Plants generally grow there roots close to the surface as this is where the water comes from when it rains, however if you water for longer the water will seep down deeper and this will encourage deeper root growth.The best way to check if your soil is wet enough is to push back the mulch near the drip line of your plant and stick your finger in the soil as deep as you can, pull your finger out and if dirt sticks to your finger and you need to wash your hand that’s good but if you can simply dust the dirt off it’s too dry.

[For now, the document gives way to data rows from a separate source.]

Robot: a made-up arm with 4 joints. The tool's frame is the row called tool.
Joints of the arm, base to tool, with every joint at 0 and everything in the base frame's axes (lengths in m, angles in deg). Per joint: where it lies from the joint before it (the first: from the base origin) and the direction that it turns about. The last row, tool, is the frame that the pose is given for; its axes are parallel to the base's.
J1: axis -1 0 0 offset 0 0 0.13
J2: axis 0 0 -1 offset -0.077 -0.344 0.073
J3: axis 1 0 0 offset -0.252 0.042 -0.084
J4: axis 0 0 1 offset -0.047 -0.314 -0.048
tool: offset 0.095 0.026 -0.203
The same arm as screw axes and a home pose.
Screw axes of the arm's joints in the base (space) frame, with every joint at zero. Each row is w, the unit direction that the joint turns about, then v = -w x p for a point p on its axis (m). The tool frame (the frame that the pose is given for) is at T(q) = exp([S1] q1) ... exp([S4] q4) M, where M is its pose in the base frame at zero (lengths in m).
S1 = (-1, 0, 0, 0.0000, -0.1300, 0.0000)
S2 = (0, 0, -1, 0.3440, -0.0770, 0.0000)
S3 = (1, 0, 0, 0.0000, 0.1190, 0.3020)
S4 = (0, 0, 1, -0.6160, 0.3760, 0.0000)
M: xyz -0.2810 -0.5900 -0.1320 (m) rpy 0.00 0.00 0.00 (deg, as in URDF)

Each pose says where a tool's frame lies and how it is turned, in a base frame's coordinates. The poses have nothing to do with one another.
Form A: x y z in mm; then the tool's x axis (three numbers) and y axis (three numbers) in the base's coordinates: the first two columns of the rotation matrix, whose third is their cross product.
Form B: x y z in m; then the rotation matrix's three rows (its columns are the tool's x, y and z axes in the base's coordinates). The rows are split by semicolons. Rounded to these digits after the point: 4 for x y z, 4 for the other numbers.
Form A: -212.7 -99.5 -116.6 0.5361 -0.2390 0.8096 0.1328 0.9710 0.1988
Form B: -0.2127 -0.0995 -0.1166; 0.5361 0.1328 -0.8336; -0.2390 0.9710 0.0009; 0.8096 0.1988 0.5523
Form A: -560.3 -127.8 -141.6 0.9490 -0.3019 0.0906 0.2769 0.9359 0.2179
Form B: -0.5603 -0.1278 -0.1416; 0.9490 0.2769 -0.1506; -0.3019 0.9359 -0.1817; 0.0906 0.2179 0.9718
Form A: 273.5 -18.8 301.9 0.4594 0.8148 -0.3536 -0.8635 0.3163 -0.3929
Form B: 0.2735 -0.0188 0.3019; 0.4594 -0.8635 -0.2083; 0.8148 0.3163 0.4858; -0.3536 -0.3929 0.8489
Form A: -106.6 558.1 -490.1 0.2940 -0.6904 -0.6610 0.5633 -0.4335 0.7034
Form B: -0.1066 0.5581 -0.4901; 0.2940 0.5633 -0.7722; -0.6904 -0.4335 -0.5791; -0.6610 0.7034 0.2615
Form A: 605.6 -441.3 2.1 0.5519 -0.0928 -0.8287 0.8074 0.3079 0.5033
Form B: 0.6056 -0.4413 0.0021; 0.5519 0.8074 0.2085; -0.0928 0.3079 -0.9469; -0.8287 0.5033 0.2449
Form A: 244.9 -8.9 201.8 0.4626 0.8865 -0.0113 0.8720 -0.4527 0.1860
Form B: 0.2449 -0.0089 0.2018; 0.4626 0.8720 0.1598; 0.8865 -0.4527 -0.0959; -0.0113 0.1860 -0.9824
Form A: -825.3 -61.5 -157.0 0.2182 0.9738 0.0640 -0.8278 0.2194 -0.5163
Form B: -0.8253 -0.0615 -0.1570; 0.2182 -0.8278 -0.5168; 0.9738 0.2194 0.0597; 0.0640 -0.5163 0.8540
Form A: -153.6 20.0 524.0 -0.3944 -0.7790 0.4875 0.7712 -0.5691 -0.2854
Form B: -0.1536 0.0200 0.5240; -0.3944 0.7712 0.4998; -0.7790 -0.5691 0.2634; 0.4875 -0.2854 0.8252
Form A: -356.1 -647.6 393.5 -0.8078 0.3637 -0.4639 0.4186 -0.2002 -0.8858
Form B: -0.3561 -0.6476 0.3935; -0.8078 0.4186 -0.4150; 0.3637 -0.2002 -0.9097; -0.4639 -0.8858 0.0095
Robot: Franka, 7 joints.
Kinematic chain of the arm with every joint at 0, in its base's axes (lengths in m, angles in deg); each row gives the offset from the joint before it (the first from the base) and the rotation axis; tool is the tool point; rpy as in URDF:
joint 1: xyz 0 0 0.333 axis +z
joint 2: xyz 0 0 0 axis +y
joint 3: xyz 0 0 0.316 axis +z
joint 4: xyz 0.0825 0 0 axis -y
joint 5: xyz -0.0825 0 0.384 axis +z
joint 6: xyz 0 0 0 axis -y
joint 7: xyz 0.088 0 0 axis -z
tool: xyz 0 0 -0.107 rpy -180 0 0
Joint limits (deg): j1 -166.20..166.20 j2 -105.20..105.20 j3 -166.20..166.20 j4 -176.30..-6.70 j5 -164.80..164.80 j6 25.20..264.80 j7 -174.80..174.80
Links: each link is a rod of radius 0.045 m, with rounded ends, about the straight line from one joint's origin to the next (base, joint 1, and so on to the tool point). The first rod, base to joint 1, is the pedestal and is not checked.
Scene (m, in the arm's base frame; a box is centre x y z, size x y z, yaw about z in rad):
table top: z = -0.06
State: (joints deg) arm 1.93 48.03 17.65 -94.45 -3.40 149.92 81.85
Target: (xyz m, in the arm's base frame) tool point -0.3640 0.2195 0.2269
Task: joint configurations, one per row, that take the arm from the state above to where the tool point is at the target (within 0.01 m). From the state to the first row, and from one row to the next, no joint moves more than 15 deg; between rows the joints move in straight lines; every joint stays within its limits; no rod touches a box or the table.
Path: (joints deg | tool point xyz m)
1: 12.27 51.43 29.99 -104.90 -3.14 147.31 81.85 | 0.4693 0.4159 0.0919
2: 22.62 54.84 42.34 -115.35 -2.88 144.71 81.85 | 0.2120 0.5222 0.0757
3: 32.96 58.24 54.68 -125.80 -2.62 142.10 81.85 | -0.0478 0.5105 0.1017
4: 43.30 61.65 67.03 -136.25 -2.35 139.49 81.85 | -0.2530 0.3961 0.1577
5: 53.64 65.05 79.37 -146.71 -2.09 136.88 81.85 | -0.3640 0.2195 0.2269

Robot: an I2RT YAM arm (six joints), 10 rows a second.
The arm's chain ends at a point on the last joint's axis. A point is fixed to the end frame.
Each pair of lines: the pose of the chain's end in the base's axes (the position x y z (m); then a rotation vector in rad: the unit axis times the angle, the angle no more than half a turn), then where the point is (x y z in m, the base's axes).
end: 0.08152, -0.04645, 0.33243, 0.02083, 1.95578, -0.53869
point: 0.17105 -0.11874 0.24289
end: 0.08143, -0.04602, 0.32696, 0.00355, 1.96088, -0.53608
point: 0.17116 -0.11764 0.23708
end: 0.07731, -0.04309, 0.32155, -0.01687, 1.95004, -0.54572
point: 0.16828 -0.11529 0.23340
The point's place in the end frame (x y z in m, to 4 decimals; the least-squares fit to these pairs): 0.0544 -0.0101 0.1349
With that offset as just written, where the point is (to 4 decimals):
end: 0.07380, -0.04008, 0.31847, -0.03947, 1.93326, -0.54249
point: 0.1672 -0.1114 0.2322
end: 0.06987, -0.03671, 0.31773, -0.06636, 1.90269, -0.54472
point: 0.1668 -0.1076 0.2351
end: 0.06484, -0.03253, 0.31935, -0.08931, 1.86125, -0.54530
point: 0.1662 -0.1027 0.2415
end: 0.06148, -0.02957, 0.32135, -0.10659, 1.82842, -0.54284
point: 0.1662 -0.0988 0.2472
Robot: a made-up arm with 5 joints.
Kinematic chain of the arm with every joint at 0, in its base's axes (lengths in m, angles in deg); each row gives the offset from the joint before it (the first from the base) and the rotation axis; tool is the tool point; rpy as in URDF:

As a guide providing your soil is a loam, mulched, drains well and gets about 6 hours of sun a day between 10 am and 4 pm and is a plant of average water needs such as a Camellia, temperatures are around 21c daily with no rain and winds of up to 15 knots, 10mm of water once a week would be fine. To delivery 10 mm it is the equivalent of 10 liters over 1 square meter. The hotter and windier it is the more you will need and the colder and wetter the less.
To water 10mm with a hose, you will first need to check your water pressure, for example if it takes 30 seconds to fill a 10 liter bucket, it will take 30 seconds to water a square meter of garden bed 10mm. So if you have a garden that is 2 meters wide and 20 meters long you will need to water this bed evenly for 20 minutes.
To water a square meter with a drip system that has drippers 30 centimeters apart, drips 2mm per hour, has four lines 30 cm apart in order to covers the root system of a shrub that is a square meter evenly it would take approximately 27 minutes to water 10mm. Alternativley if you only have one line the 30cm area will require 900 ml which the emiter will release in 27 minutes. To test the rate at which you emiters release water with the water pressure you have place one above a bucket for 1 hour and measure what it collects so you can work out your watering times more accurately.
Autumn’s here and it’s a great time to propagate Australian native plants. Most gardens in Melbourne would be hydraphobic and in need of an application of soil wetting agent after our hot summer to let in the the rain we will be getting soon. Being the start of a new season it’s also a great time to fertilise, dig in compost water and mulch garden beds, this will give winter dormant plants a good pick up before Winter comes.
Enjoy Autumn it’s the best time of the year to be planting.